Yo trabajo en el piso de neurología que tiene un ala de aislamiento en la que, en otros contextos, se reciben a pacientes que tienen distintas patologías y necesitan ser distanciados del resto. Cuando el Covid-19 llegó a Chile y se estandarizó el protocolo, esa fue la unidad que se destinó para alojar a los contagiados. Supe, desde ese minuto, que mis colegas y yo estaríamos en la primera línea de la crisis. Por eso, ya habíamos hablado con mi marido que, de ser esa la situación, él se tendría que ir a vivir a la casa de sus papás hasta que esto pasara, independiente de cuánto durara. Esa mañana que me fue a dejar, como todas las otras, le dije que me correspondía el turno en esa ala. El me respondió que no me quería dejar. De alguna u otra manera, ya estábamos conscientes que sería nuestra despedida. Yo llegaría a la casa esa noche después de un turno de doce horas y él ya no estaría ahí esperándome.

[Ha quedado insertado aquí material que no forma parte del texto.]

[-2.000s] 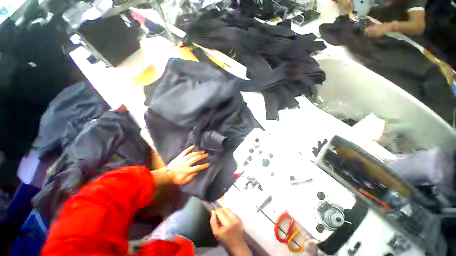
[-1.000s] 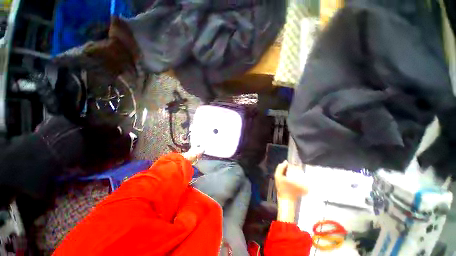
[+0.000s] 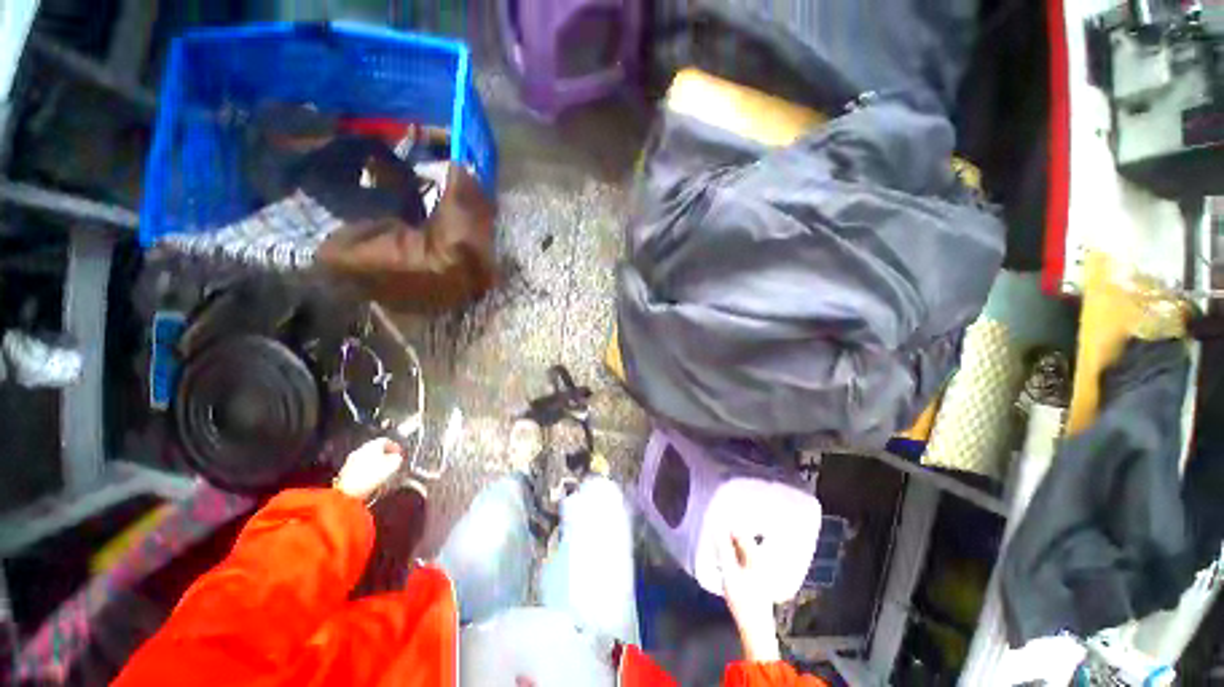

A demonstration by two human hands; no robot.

Nunca imaginé que esto escalaría de manera tan vertiginosa. De hecho, esa mañana en la que me fue a dejar, en una primera instancia me tocaba estar de enfermera de apoyo –sin un contacto directo con pacientes–, pero las cosas se dieron de manera mucho más rápida. Cuando entré a la clínica sentí como todas y todos estábamos prontos a ser sumergidos por una gran ola sin salida.

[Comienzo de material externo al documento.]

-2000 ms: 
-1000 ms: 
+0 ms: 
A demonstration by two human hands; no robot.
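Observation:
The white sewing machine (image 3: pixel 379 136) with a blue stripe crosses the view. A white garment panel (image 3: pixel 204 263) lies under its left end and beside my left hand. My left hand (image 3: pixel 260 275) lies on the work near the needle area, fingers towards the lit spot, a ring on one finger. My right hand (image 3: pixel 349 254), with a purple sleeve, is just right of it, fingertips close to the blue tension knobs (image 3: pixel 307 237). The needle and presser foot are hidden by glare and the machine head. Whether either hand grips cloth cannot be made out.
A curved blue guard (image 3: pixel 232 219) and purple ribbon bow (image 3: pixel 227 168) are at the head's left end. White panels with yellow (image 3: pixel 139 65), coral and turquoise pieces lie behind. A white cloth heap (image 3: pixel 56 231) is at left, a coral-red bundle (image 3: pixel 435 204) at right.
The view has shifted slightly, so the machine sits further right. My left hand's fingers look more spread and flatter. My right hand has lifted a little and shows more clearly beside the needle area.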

Han pasado ya dos semanas y todo el equipo médico que ha tenido que enfrentar esto –y con equipo me refiero a médicos, enfermeras, técnicos, auxiliares y toda persona que ha aportado de alguna u otra manera– ha dado su todo por el todo. Estamos asustados, inquietos y a ratos profundamente tristes, pero nos mueve algo más fuerte: queremos que nuestros pacientes salgan adelante y que no caigan en ventilación mecánica. Cuando estamos ahí, damos nuestra vida.

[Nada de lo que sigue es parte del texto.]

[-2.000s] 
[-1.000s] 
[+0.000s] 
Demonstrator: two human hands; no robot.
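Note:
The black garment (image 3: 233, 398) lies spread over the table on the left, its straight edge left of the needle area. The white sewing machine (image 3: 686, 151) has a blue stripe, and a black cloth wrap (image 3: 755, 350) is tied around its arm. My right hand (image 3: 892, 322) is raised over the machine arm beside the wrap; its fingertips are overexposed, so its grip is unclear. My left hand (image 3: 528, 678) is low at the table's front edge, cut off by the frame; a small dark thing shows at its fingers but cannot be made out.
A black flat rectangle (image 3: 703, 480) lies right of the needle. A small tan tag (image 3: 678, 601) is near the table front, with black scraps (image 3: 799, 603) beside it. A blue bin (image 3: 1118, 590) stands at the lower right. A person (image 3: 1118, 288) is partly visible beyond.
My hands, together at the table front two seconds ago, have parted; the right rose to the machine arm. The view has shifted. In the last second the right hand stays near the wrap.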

Vivir con la incertidumbre es lo más difícil. No saber cuánto va durar. No poder ponerle una fecha de término. Y no tener idea si vamos a llegar a los niveles de Italia o España. No contamos con las certezas y el crecimiento es tan exponencial que no tenemos cómo saber. Esto se vuelve más difícil aun cuando llegas a tu casa después de un turno de 12 horas –en el que hay que actuar con extrema rapidez y rigurosidad– y no hay nadie con quien hablar. Ahí pienso en mi marido. Quiero almorzar y conversar con él. Quiero abrazarlo. Pero también sé que no soy la primera y no seré la última, y las cosas pasan por algo.

En estos días, hemos recurrido a hablar por FaceTime y me ha pasado a buscar a la clínica para llevarme a la casa. Él se sienta adelante, con máscara, guantes y ventanilla abierta, y yo me siento atrás. No nos tocamos, no nos abrazamos, pero en esos instantes –toma la ruta larga para tener un poco más de tiempo– aprovechamos de hablar y de decirnos todo lo que nos extrañamos. Luego me deja en la puerta de nuestra casa y él se va a la de sus papás. Esta es la única forma que tenemos para sacar energía y seguir adelante. Aunque sean solo unos minutos, son los minutos más preciados de mi día.

Mi vida, este último tiempo, se ha basado en estar en el ahora. Mi familia está bien y la gente que amo también. Si me pongo a pensar en qué va pasar, me puedo volver loca. Y, los que trabajamos en esto, tenemos que sacar la fortaleza y entereza de algún lado. Porque estamos todas y todos asustados.

El mundo nos va a ver distintas a nosotras después de que esto pase. Yo tuve que separarme de mi marido, que ya de por sí es difícil, pero hay compañeras que se han tenido que separar de sus hijos. No puedo ni imaginar lo que debe ser no poder darles un beso. Lo que sí sé, es que tenemos que aprender que la vida se tiene que vivir en el ahora. Porque no hay certezas con respecto a mañana.

Paulina Osorio tiene 36 y es enfermera de una clínica privada.